Granny turned to Troy Lee. “What’s up, my nigga!” She offered and received a pound from her grandson.
“That shit is not the same!” Lash said.
“Get some sleep. We have a big load to night.”
Now half a million dollars was gone. His apartment was go
ne. The limo was costing them a thousand dollars a day. Lash looked out the blackout windows at the moving patchwork of shadows thrown by the streetlights, then turned to Blue
“Blue,” he said. “We have to get rid of the limo.”
Everyone looked up, shocked. No one had said anything to her since they’d finished stocking. They’d brought her coffee and juice, but no one had said anything.
Blue looked at him. “Get me what I want.” Not a hint of malice, not even a demand, really, just a statement of fact.
“Okay,” Lash said. Then to the driver he said, “Take a right up here. Head back to that building where we went last night.”
Lash crawled over the divider into the front passenger seat. He couldn’t see shit out the blackened windows. They’d only gone about three blocks into the SOMA district when he saw someone running. Running way, way too fast for a jogger. Running—like he was on fire—running.
“Pull up alongside of that guy.”
The driver nodded.
“Hey, guys, is that Flood?”
“Yeah, it is,” Barry, the bald one, said.
Lash rolled down the window. “Tommy, you need a ride, man?”
Tommy, still running, nodded like a bobble-head on crack.
Barry threw open the back door, and before the limo could even slow down, Tommy leapt in, landing across Drew and Gustavo’s laps.
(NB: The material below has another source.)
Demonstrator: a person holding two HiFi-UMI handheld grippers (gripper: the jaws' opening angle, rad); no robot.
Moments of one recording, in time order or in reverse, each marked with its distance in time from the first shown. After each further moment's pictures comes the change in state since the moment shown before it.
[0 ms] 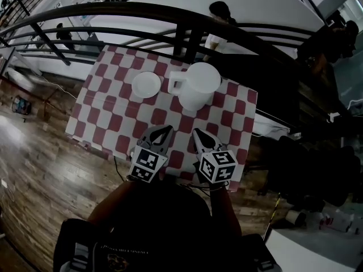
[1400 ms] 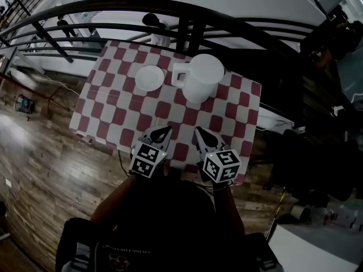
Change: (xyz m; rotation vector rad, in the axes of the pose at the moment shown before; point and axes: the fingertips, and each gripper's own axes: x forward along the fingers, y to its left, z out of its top) left arm -0.012 -0.007 -0.043 -0.086 0.135 -0.029; right arm -0.016 0.018 -0.013 0.018 -0.037 0.049
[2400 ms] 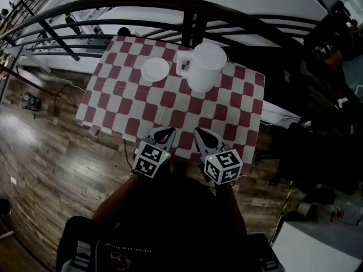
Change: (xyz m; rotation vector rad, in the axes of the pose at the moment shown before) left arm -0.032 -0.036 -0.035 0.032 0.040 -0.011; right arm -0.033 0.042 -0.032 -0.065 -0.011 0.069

“Man, am I glad you guys came along,” Tommy said. “In about a minute, I’m going to—”
He passed out in their laps as the sun washed over the hills of San Francisco.
15
Broken Clowns
Inspector Alphonse Rivera watched the broken clown girl—black-and-white-striped stockings and green sneakers—come out of Jody Stroud’s apartment and head up the street, then turn and look back at their brown, unmarked sedan.
“We’re made,” said Nick Cavuto, Rivera’s partner, a broad-shouldered bear of a man, who longed for the days of Dashiell Hammett, when cops talked tough and there were very few problems that couldn’t be solved with your fists or a smack from a lead sap.